## About this task
Reproduce every line of the data, exactly and without its pictures.

=== Begin Enclosure ===

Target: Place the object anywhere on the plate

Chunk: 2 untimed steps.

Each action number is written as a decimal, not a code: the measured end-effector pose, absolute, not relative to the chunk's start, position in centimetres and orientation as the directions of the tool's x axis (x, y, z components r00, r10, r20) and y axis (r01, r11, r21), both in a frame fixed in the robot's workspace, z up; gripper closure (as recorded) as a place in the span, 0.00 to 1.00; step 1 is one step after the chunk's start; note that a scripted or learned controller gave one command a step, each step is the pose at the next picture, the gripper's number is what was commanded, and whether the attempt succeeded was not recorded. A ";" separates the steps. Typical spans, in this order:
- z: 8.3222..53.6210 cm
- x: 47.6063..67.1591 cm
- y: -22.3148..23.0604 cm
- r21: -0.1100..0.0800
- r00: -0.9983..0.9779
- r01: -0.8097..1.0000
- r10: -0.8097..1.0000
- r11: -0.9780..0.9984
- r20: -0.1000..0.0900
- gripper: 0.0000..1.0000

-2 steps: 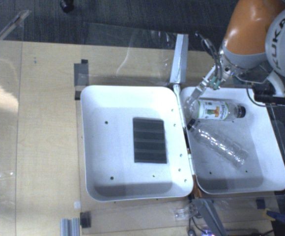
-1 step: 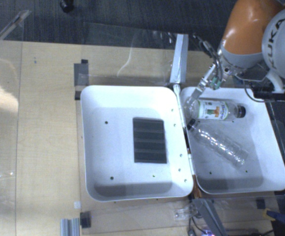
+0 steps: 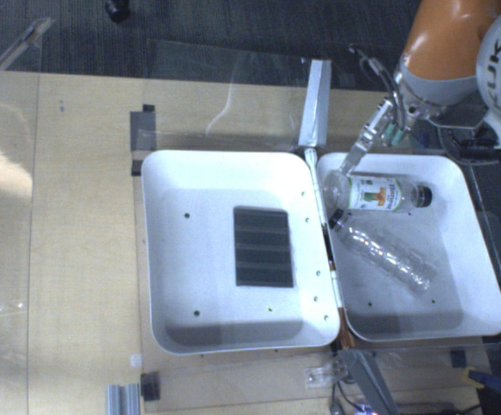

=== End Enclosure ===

## Exercise result
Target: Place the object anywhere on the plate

Chunk: 2 untimed steps.

Each action number is written as a decimal, not a code: the measured end-effector pose, absolute, not relative to the chunk's start, position in centimetres and orientation as the directions of the tool's x axis (x, y, z components r00, r10, r20) and y axis (r01, r11, r21), both in a frame fixed in the robot's workspace, z up; gripper closure (as recorded) as a place in the span, 0.00 to 1.00; step 1 is one step after the chunk's start; note that a scripted or learned controller gave one command a step, each step is the pose at the next picture, the gripper's number is what was commanded, and whether the attempt succeeded was not recorded. A ";" separates the steps. Typical spans, in this order:
- z: 8.3222..53.6210 cm
- x: 47.6063..67.1591 cm
- y: -22.3148..23.0604 cm
- r21: -0.1100..0.0800
- r00: -0.9983..0.9779
- r01: -0.8097..1.0000
- r10: -0.8097..1.0000
- r11: -0.9780..0.9984
- r20: -0.1000..0.0900
- gripper: 0.0000..1.0000

-2 steps: 
-1 step: 
+0 steps: 

No additional answer is needed here.